Les Chroniques de Sire Jean Froissart/Livre I, Partie I/Chapitre CCLVI

Livre I. — Partie I. [1346]

CHAPITRE CCLVI.


Comment ceux d’Angoulême se rendirent au duc de Normandie ; et puis conquit le châtel de Damassan ; et comment ceux de Tonneins se rendirent ; et puis prit le port Sainte-Marie.

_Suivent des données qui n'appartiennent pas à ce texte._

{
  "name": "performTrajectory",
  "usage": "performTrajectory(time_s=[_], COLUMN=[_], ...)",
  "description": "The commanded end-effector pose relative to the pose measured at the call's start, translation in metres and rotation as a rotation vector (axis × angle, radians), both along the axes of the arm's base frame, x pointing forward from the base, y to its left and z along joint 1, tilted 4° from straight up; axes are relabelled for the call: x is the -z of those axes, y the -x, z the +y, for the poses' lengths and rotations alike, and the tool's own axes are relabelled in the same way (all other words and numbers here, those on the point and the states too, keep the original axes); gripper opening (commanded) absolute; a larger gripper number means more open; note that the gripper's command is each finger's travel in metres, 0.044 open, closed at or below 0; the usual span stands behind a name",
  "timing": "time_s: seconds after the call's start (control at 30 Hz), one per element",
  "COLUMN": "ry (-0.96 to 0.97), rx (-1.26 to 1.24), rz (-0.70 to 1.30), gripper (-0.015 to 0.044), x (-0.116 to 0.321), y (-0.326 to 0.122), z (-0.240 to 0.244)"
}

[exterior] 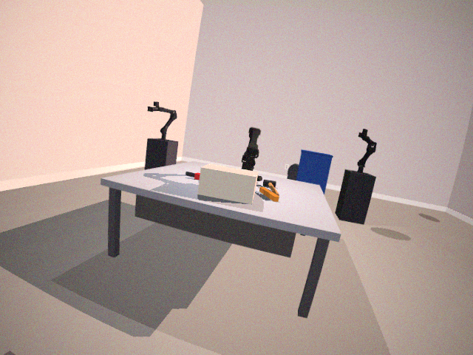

Quand vint lendemain du jour de la Purification Notre-Dame, les bourgeois d’Angoulême se trairent ensemble en conseil, pour savoir comment ils se maintiendroient. Tout considéré, ils eurent conseil et avis qu’ils se rendroient et mettroient en l’obéissance du duc de Normandie, ainsi que devant. Si envoyèrent en l’ost devers le dit duc de Normandie certains traiteurs, qui exploitèrent si bien que le duc les prit à merci et leur pardonna son mautalent, et entra dedans la cité et au châtel, et reçut la foi et hommage de ceux d’Angoulême. Si y établit le duc un chevalier des siens à capitaine, qui se nommoit Antoine de Villiers, et cent soudoyers avec lui, pour mieux garder la cité et le châtel que du temps passé n’avoit été. Après ces ordonnances se délogea le duc, et se traist devers le châtel de Damassan ; et y sist le duc quinze jours devant ainçois qu’il le pût avoir ; et ne fut jour qu’il n’y eût assaut. Finablement il fut conquis, et tous ceux qui étoient dedans, Anglois et Gascons, morts. Si le donna le duc, et toute la châtellerie, à un écuyer de Beauce, appert homme d’arme malement, qui s’appeloît le Borgne de Milli. Et après vint le duc de Normandie devant Tonneins qui siéd sur la rivière de Garonne ; et là trouvèrent bien garni et pourvu d’Anglois et de Gascons, qui le gardèrent et défendirent vassalement un grand temps ; et y avoit presque tous les jours assaut et escarmouche. Tant y fut le duc, et contraignit ceux de dedans, qu’ils se rendirent par composition, saufs leurs corps et leurs biens ; et les devoit le duc faire conduire jusques à Bordeaux sur son péril. Ainsi se partirent les compagnons étrangers ; mais ceux de la ville demeurèrent en l’obéissance du duc de Normandie. Et se tint là le dit duc et tout son ost sur la rivière de Garonne jusques après Pâques[1], qu’ils se délogèrent et se trairent devers le port Sainte-Marie, sur cette même rivière. Et là avoit environ deux cents Anglois et Gascons qui gardoient la ville et le passage, et l’avoient fortifié grandement ; mais ils furent tellement assaillis que ils furent pris par force, et tous ceux qui dedans étoient. Si le réparèrent et rafraîchirent de nouveau de gens d’armes, et puis s’en partirent les François et chevauchèrent devers Aiguillon.

  1. Pâques était cette année le 16 avril : ce fut donc vers la fin de ce mois, ou au commencement de mai que le duc de Normandie mit le siége devant Aiguillon.